Noise mapping is a systematic process to 'map' noise in a given area. Noise maps provide a visual interpretation of the location and number of people affected by noise in an area. They are produced for different purposes (eg, the identification of areas where a specific limit value is exceeded), and range from basic contour maps to more sophisticated approaches that incorporate datasets on population density, building fabrication and the location of artificial structures such as noise barriers.

The key steps in the noise mapping process are:

  • collecting, preparing, storing and querying raw data
  • computing noise levels using computer models
  • cumulating noise levels (when there are different sources)
  • determining noise contours
  • determining noise effects
  • presenting the impacts of noise.

Existing noise mapping in New Zealand is currently limited to noise contour mapping around ports and airports but can be extended to include other sensitive environments. Contour maps are less effective at assessing any changes that might affect the noise contours. GIS based mapping that is regularly verified and updated is far more useful.
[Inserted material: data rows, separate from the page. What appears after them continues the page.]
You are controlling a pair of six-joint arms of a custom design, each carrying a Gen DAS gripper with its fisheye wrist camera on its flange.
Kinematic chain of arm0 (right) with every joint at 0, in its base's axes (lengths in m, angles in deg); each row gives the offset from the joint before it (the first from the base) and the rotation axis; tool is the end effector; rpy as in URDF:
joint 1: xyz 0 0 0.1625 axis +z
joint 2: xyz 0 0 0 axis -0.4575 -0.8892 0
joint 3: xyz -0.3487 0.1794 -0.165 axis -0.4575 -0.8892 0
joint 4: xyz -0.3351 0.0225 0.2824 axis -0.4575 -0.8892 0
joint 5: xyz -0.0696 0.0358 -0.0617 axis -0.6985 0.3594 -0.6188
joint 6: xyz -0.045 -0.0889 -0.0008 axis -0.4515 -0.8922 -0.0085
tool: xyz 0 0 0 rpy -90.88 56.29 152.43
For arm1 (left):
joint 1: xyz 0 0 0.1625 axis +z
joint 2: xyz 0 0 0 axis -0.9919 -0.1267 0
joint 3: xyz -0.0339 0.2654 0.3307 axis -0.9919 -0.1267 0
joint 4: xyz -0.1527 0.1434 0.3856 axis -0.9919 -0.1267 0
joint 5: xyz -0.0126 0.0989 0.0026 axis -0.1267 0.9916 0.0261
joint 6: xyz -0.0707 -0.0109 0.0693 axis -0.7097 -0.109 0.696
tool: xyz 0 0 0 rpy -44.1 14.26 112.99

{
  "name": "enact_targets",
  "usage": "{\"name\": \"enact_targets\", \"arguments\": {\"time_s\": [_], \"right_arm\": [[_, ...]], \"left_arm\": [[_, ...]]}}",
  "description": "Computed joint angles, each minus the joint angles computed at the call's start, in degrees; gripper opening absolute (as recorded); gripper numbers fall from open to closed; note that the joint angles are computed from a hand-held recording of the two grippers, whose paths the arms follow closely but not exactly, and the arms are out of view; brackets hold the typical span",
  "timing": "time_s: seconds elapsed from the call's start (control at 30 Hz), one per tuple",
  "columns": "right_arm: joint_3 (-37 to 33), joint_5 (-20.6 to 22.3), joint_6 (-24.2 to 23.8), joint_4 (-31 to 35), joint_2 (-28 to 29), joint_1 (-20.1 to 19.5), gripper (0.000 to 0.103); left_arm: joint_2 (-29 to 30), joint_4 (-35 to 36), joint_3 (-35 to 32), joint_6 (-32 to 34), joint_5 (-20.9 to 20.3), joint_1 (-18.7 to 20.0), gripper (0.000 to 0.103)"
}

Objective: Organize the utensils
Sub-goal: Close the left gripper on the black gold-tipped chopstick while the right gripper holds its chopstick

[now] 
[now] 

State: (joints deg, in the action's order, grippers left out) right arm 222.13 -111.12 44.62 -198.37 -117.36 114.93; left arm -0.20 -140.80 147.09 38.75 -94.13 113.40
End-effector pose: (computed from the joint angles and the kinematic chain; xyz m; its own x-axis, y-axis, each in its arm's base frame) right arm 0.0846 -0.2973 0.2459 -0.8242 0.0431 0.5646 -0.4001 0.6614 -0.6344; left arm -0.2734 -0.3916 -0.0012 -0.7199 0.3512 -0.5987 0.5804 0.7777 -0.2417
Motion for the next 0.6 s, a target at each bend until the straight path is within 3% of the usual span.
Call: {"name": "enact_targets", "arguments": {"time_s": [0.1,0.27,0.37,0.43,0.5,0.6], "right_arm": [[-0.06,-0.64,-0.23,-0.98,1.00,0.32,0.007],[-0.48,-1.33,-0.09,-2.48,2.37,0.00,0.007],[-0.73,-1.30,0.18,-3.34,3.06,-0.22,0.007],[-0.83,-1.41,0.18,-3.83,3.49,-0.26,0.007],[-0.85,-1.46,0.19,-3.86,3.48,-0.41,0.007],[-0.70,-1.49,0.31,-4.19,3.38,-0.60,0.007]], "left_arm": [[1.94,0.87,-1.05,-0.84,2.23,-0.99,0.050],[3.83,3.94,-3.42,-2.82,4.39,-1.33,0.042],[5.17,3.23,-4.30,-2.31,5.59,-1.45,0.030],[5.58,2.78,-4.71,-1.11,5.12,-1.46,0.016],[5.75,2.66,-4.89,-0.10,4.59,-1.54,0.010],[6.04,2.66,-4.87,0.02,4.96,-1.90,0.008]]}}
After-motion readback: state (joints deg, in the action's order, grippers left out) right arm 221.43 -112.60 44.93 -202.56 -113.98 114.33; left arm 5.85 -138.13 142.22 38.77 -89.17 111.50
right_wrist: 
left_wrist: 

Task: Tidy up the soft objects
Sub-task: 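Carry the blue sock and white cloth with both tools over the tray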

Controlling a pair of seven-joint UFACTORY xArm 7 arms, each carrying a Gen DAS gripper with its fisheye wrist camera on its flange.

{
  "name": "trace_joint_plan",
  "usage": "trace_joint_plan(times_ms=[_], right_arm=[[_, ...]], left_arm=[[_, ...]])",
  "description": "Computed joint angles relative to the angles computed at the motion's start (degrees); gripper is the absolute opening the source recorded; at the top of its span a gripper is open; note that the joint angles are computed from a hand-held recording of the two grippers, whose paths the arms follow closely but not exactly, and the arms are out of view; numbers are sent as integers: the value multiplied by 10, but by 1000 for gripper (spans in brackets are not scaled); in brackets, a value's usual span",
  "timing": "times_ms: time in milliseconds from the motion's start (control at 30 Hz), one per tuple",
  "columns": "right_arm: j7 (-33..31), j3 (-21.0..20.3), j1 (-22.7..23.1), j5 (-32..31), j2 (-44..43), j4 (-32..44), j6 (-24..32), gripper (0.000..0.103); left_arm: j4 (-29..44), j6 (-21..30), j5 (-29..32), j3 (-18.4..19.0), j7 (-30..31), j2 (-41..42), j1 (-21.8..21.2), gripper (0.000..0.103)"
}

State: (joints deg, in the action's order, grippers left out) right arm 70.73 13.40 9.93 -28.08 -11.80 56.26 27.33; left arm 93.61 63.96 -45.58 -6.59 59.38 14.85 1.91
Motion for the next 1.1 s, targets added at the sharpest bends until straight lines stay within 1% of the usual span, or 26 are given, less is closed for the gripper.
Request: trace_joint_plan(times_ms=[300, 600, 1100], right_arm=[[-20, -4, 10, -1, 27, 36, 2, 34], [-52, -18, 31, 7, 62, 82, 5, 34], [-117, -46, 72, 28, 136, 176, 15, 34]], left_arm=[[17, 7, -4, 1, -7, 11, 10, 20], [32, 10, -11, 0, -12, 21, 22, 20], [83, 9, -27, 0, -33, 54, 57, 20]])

Some good practice tips for noise mapping include:

  • Accurate data on noise exposure provides valuable information for impact assessments and for formulating and reviewing noise strategies in district plans.
  • Noise mapping provides a useful mechanism for measuring and monitoring noise levels. It can also be used to monitor the effectiveness of noise abatement technology. The results can then be compared with predictions made during the noise abatement design stage, or to test predictions made in environmental impact assessments for projects. This is useful for future reference and allows any necessary improvements to be made to abate noise.
  • Noise mapping can be linked to air quality data mapping
  • Noise calculations should be backed up by actual measurements when they are taken
  • Where maps are used to develop a noise mapping strategy, regular updates of the noise maps and comparison between different moments in time are necessary.
  • Sophisticated noise maps can assist transport and land-use planning by identifying areas exceeding or reaching maximum acceptable noise levels. They can also identify the effect of different types of building layouts on noise dispersal and any quiet zones that need to be preserved, further assisting planning and design.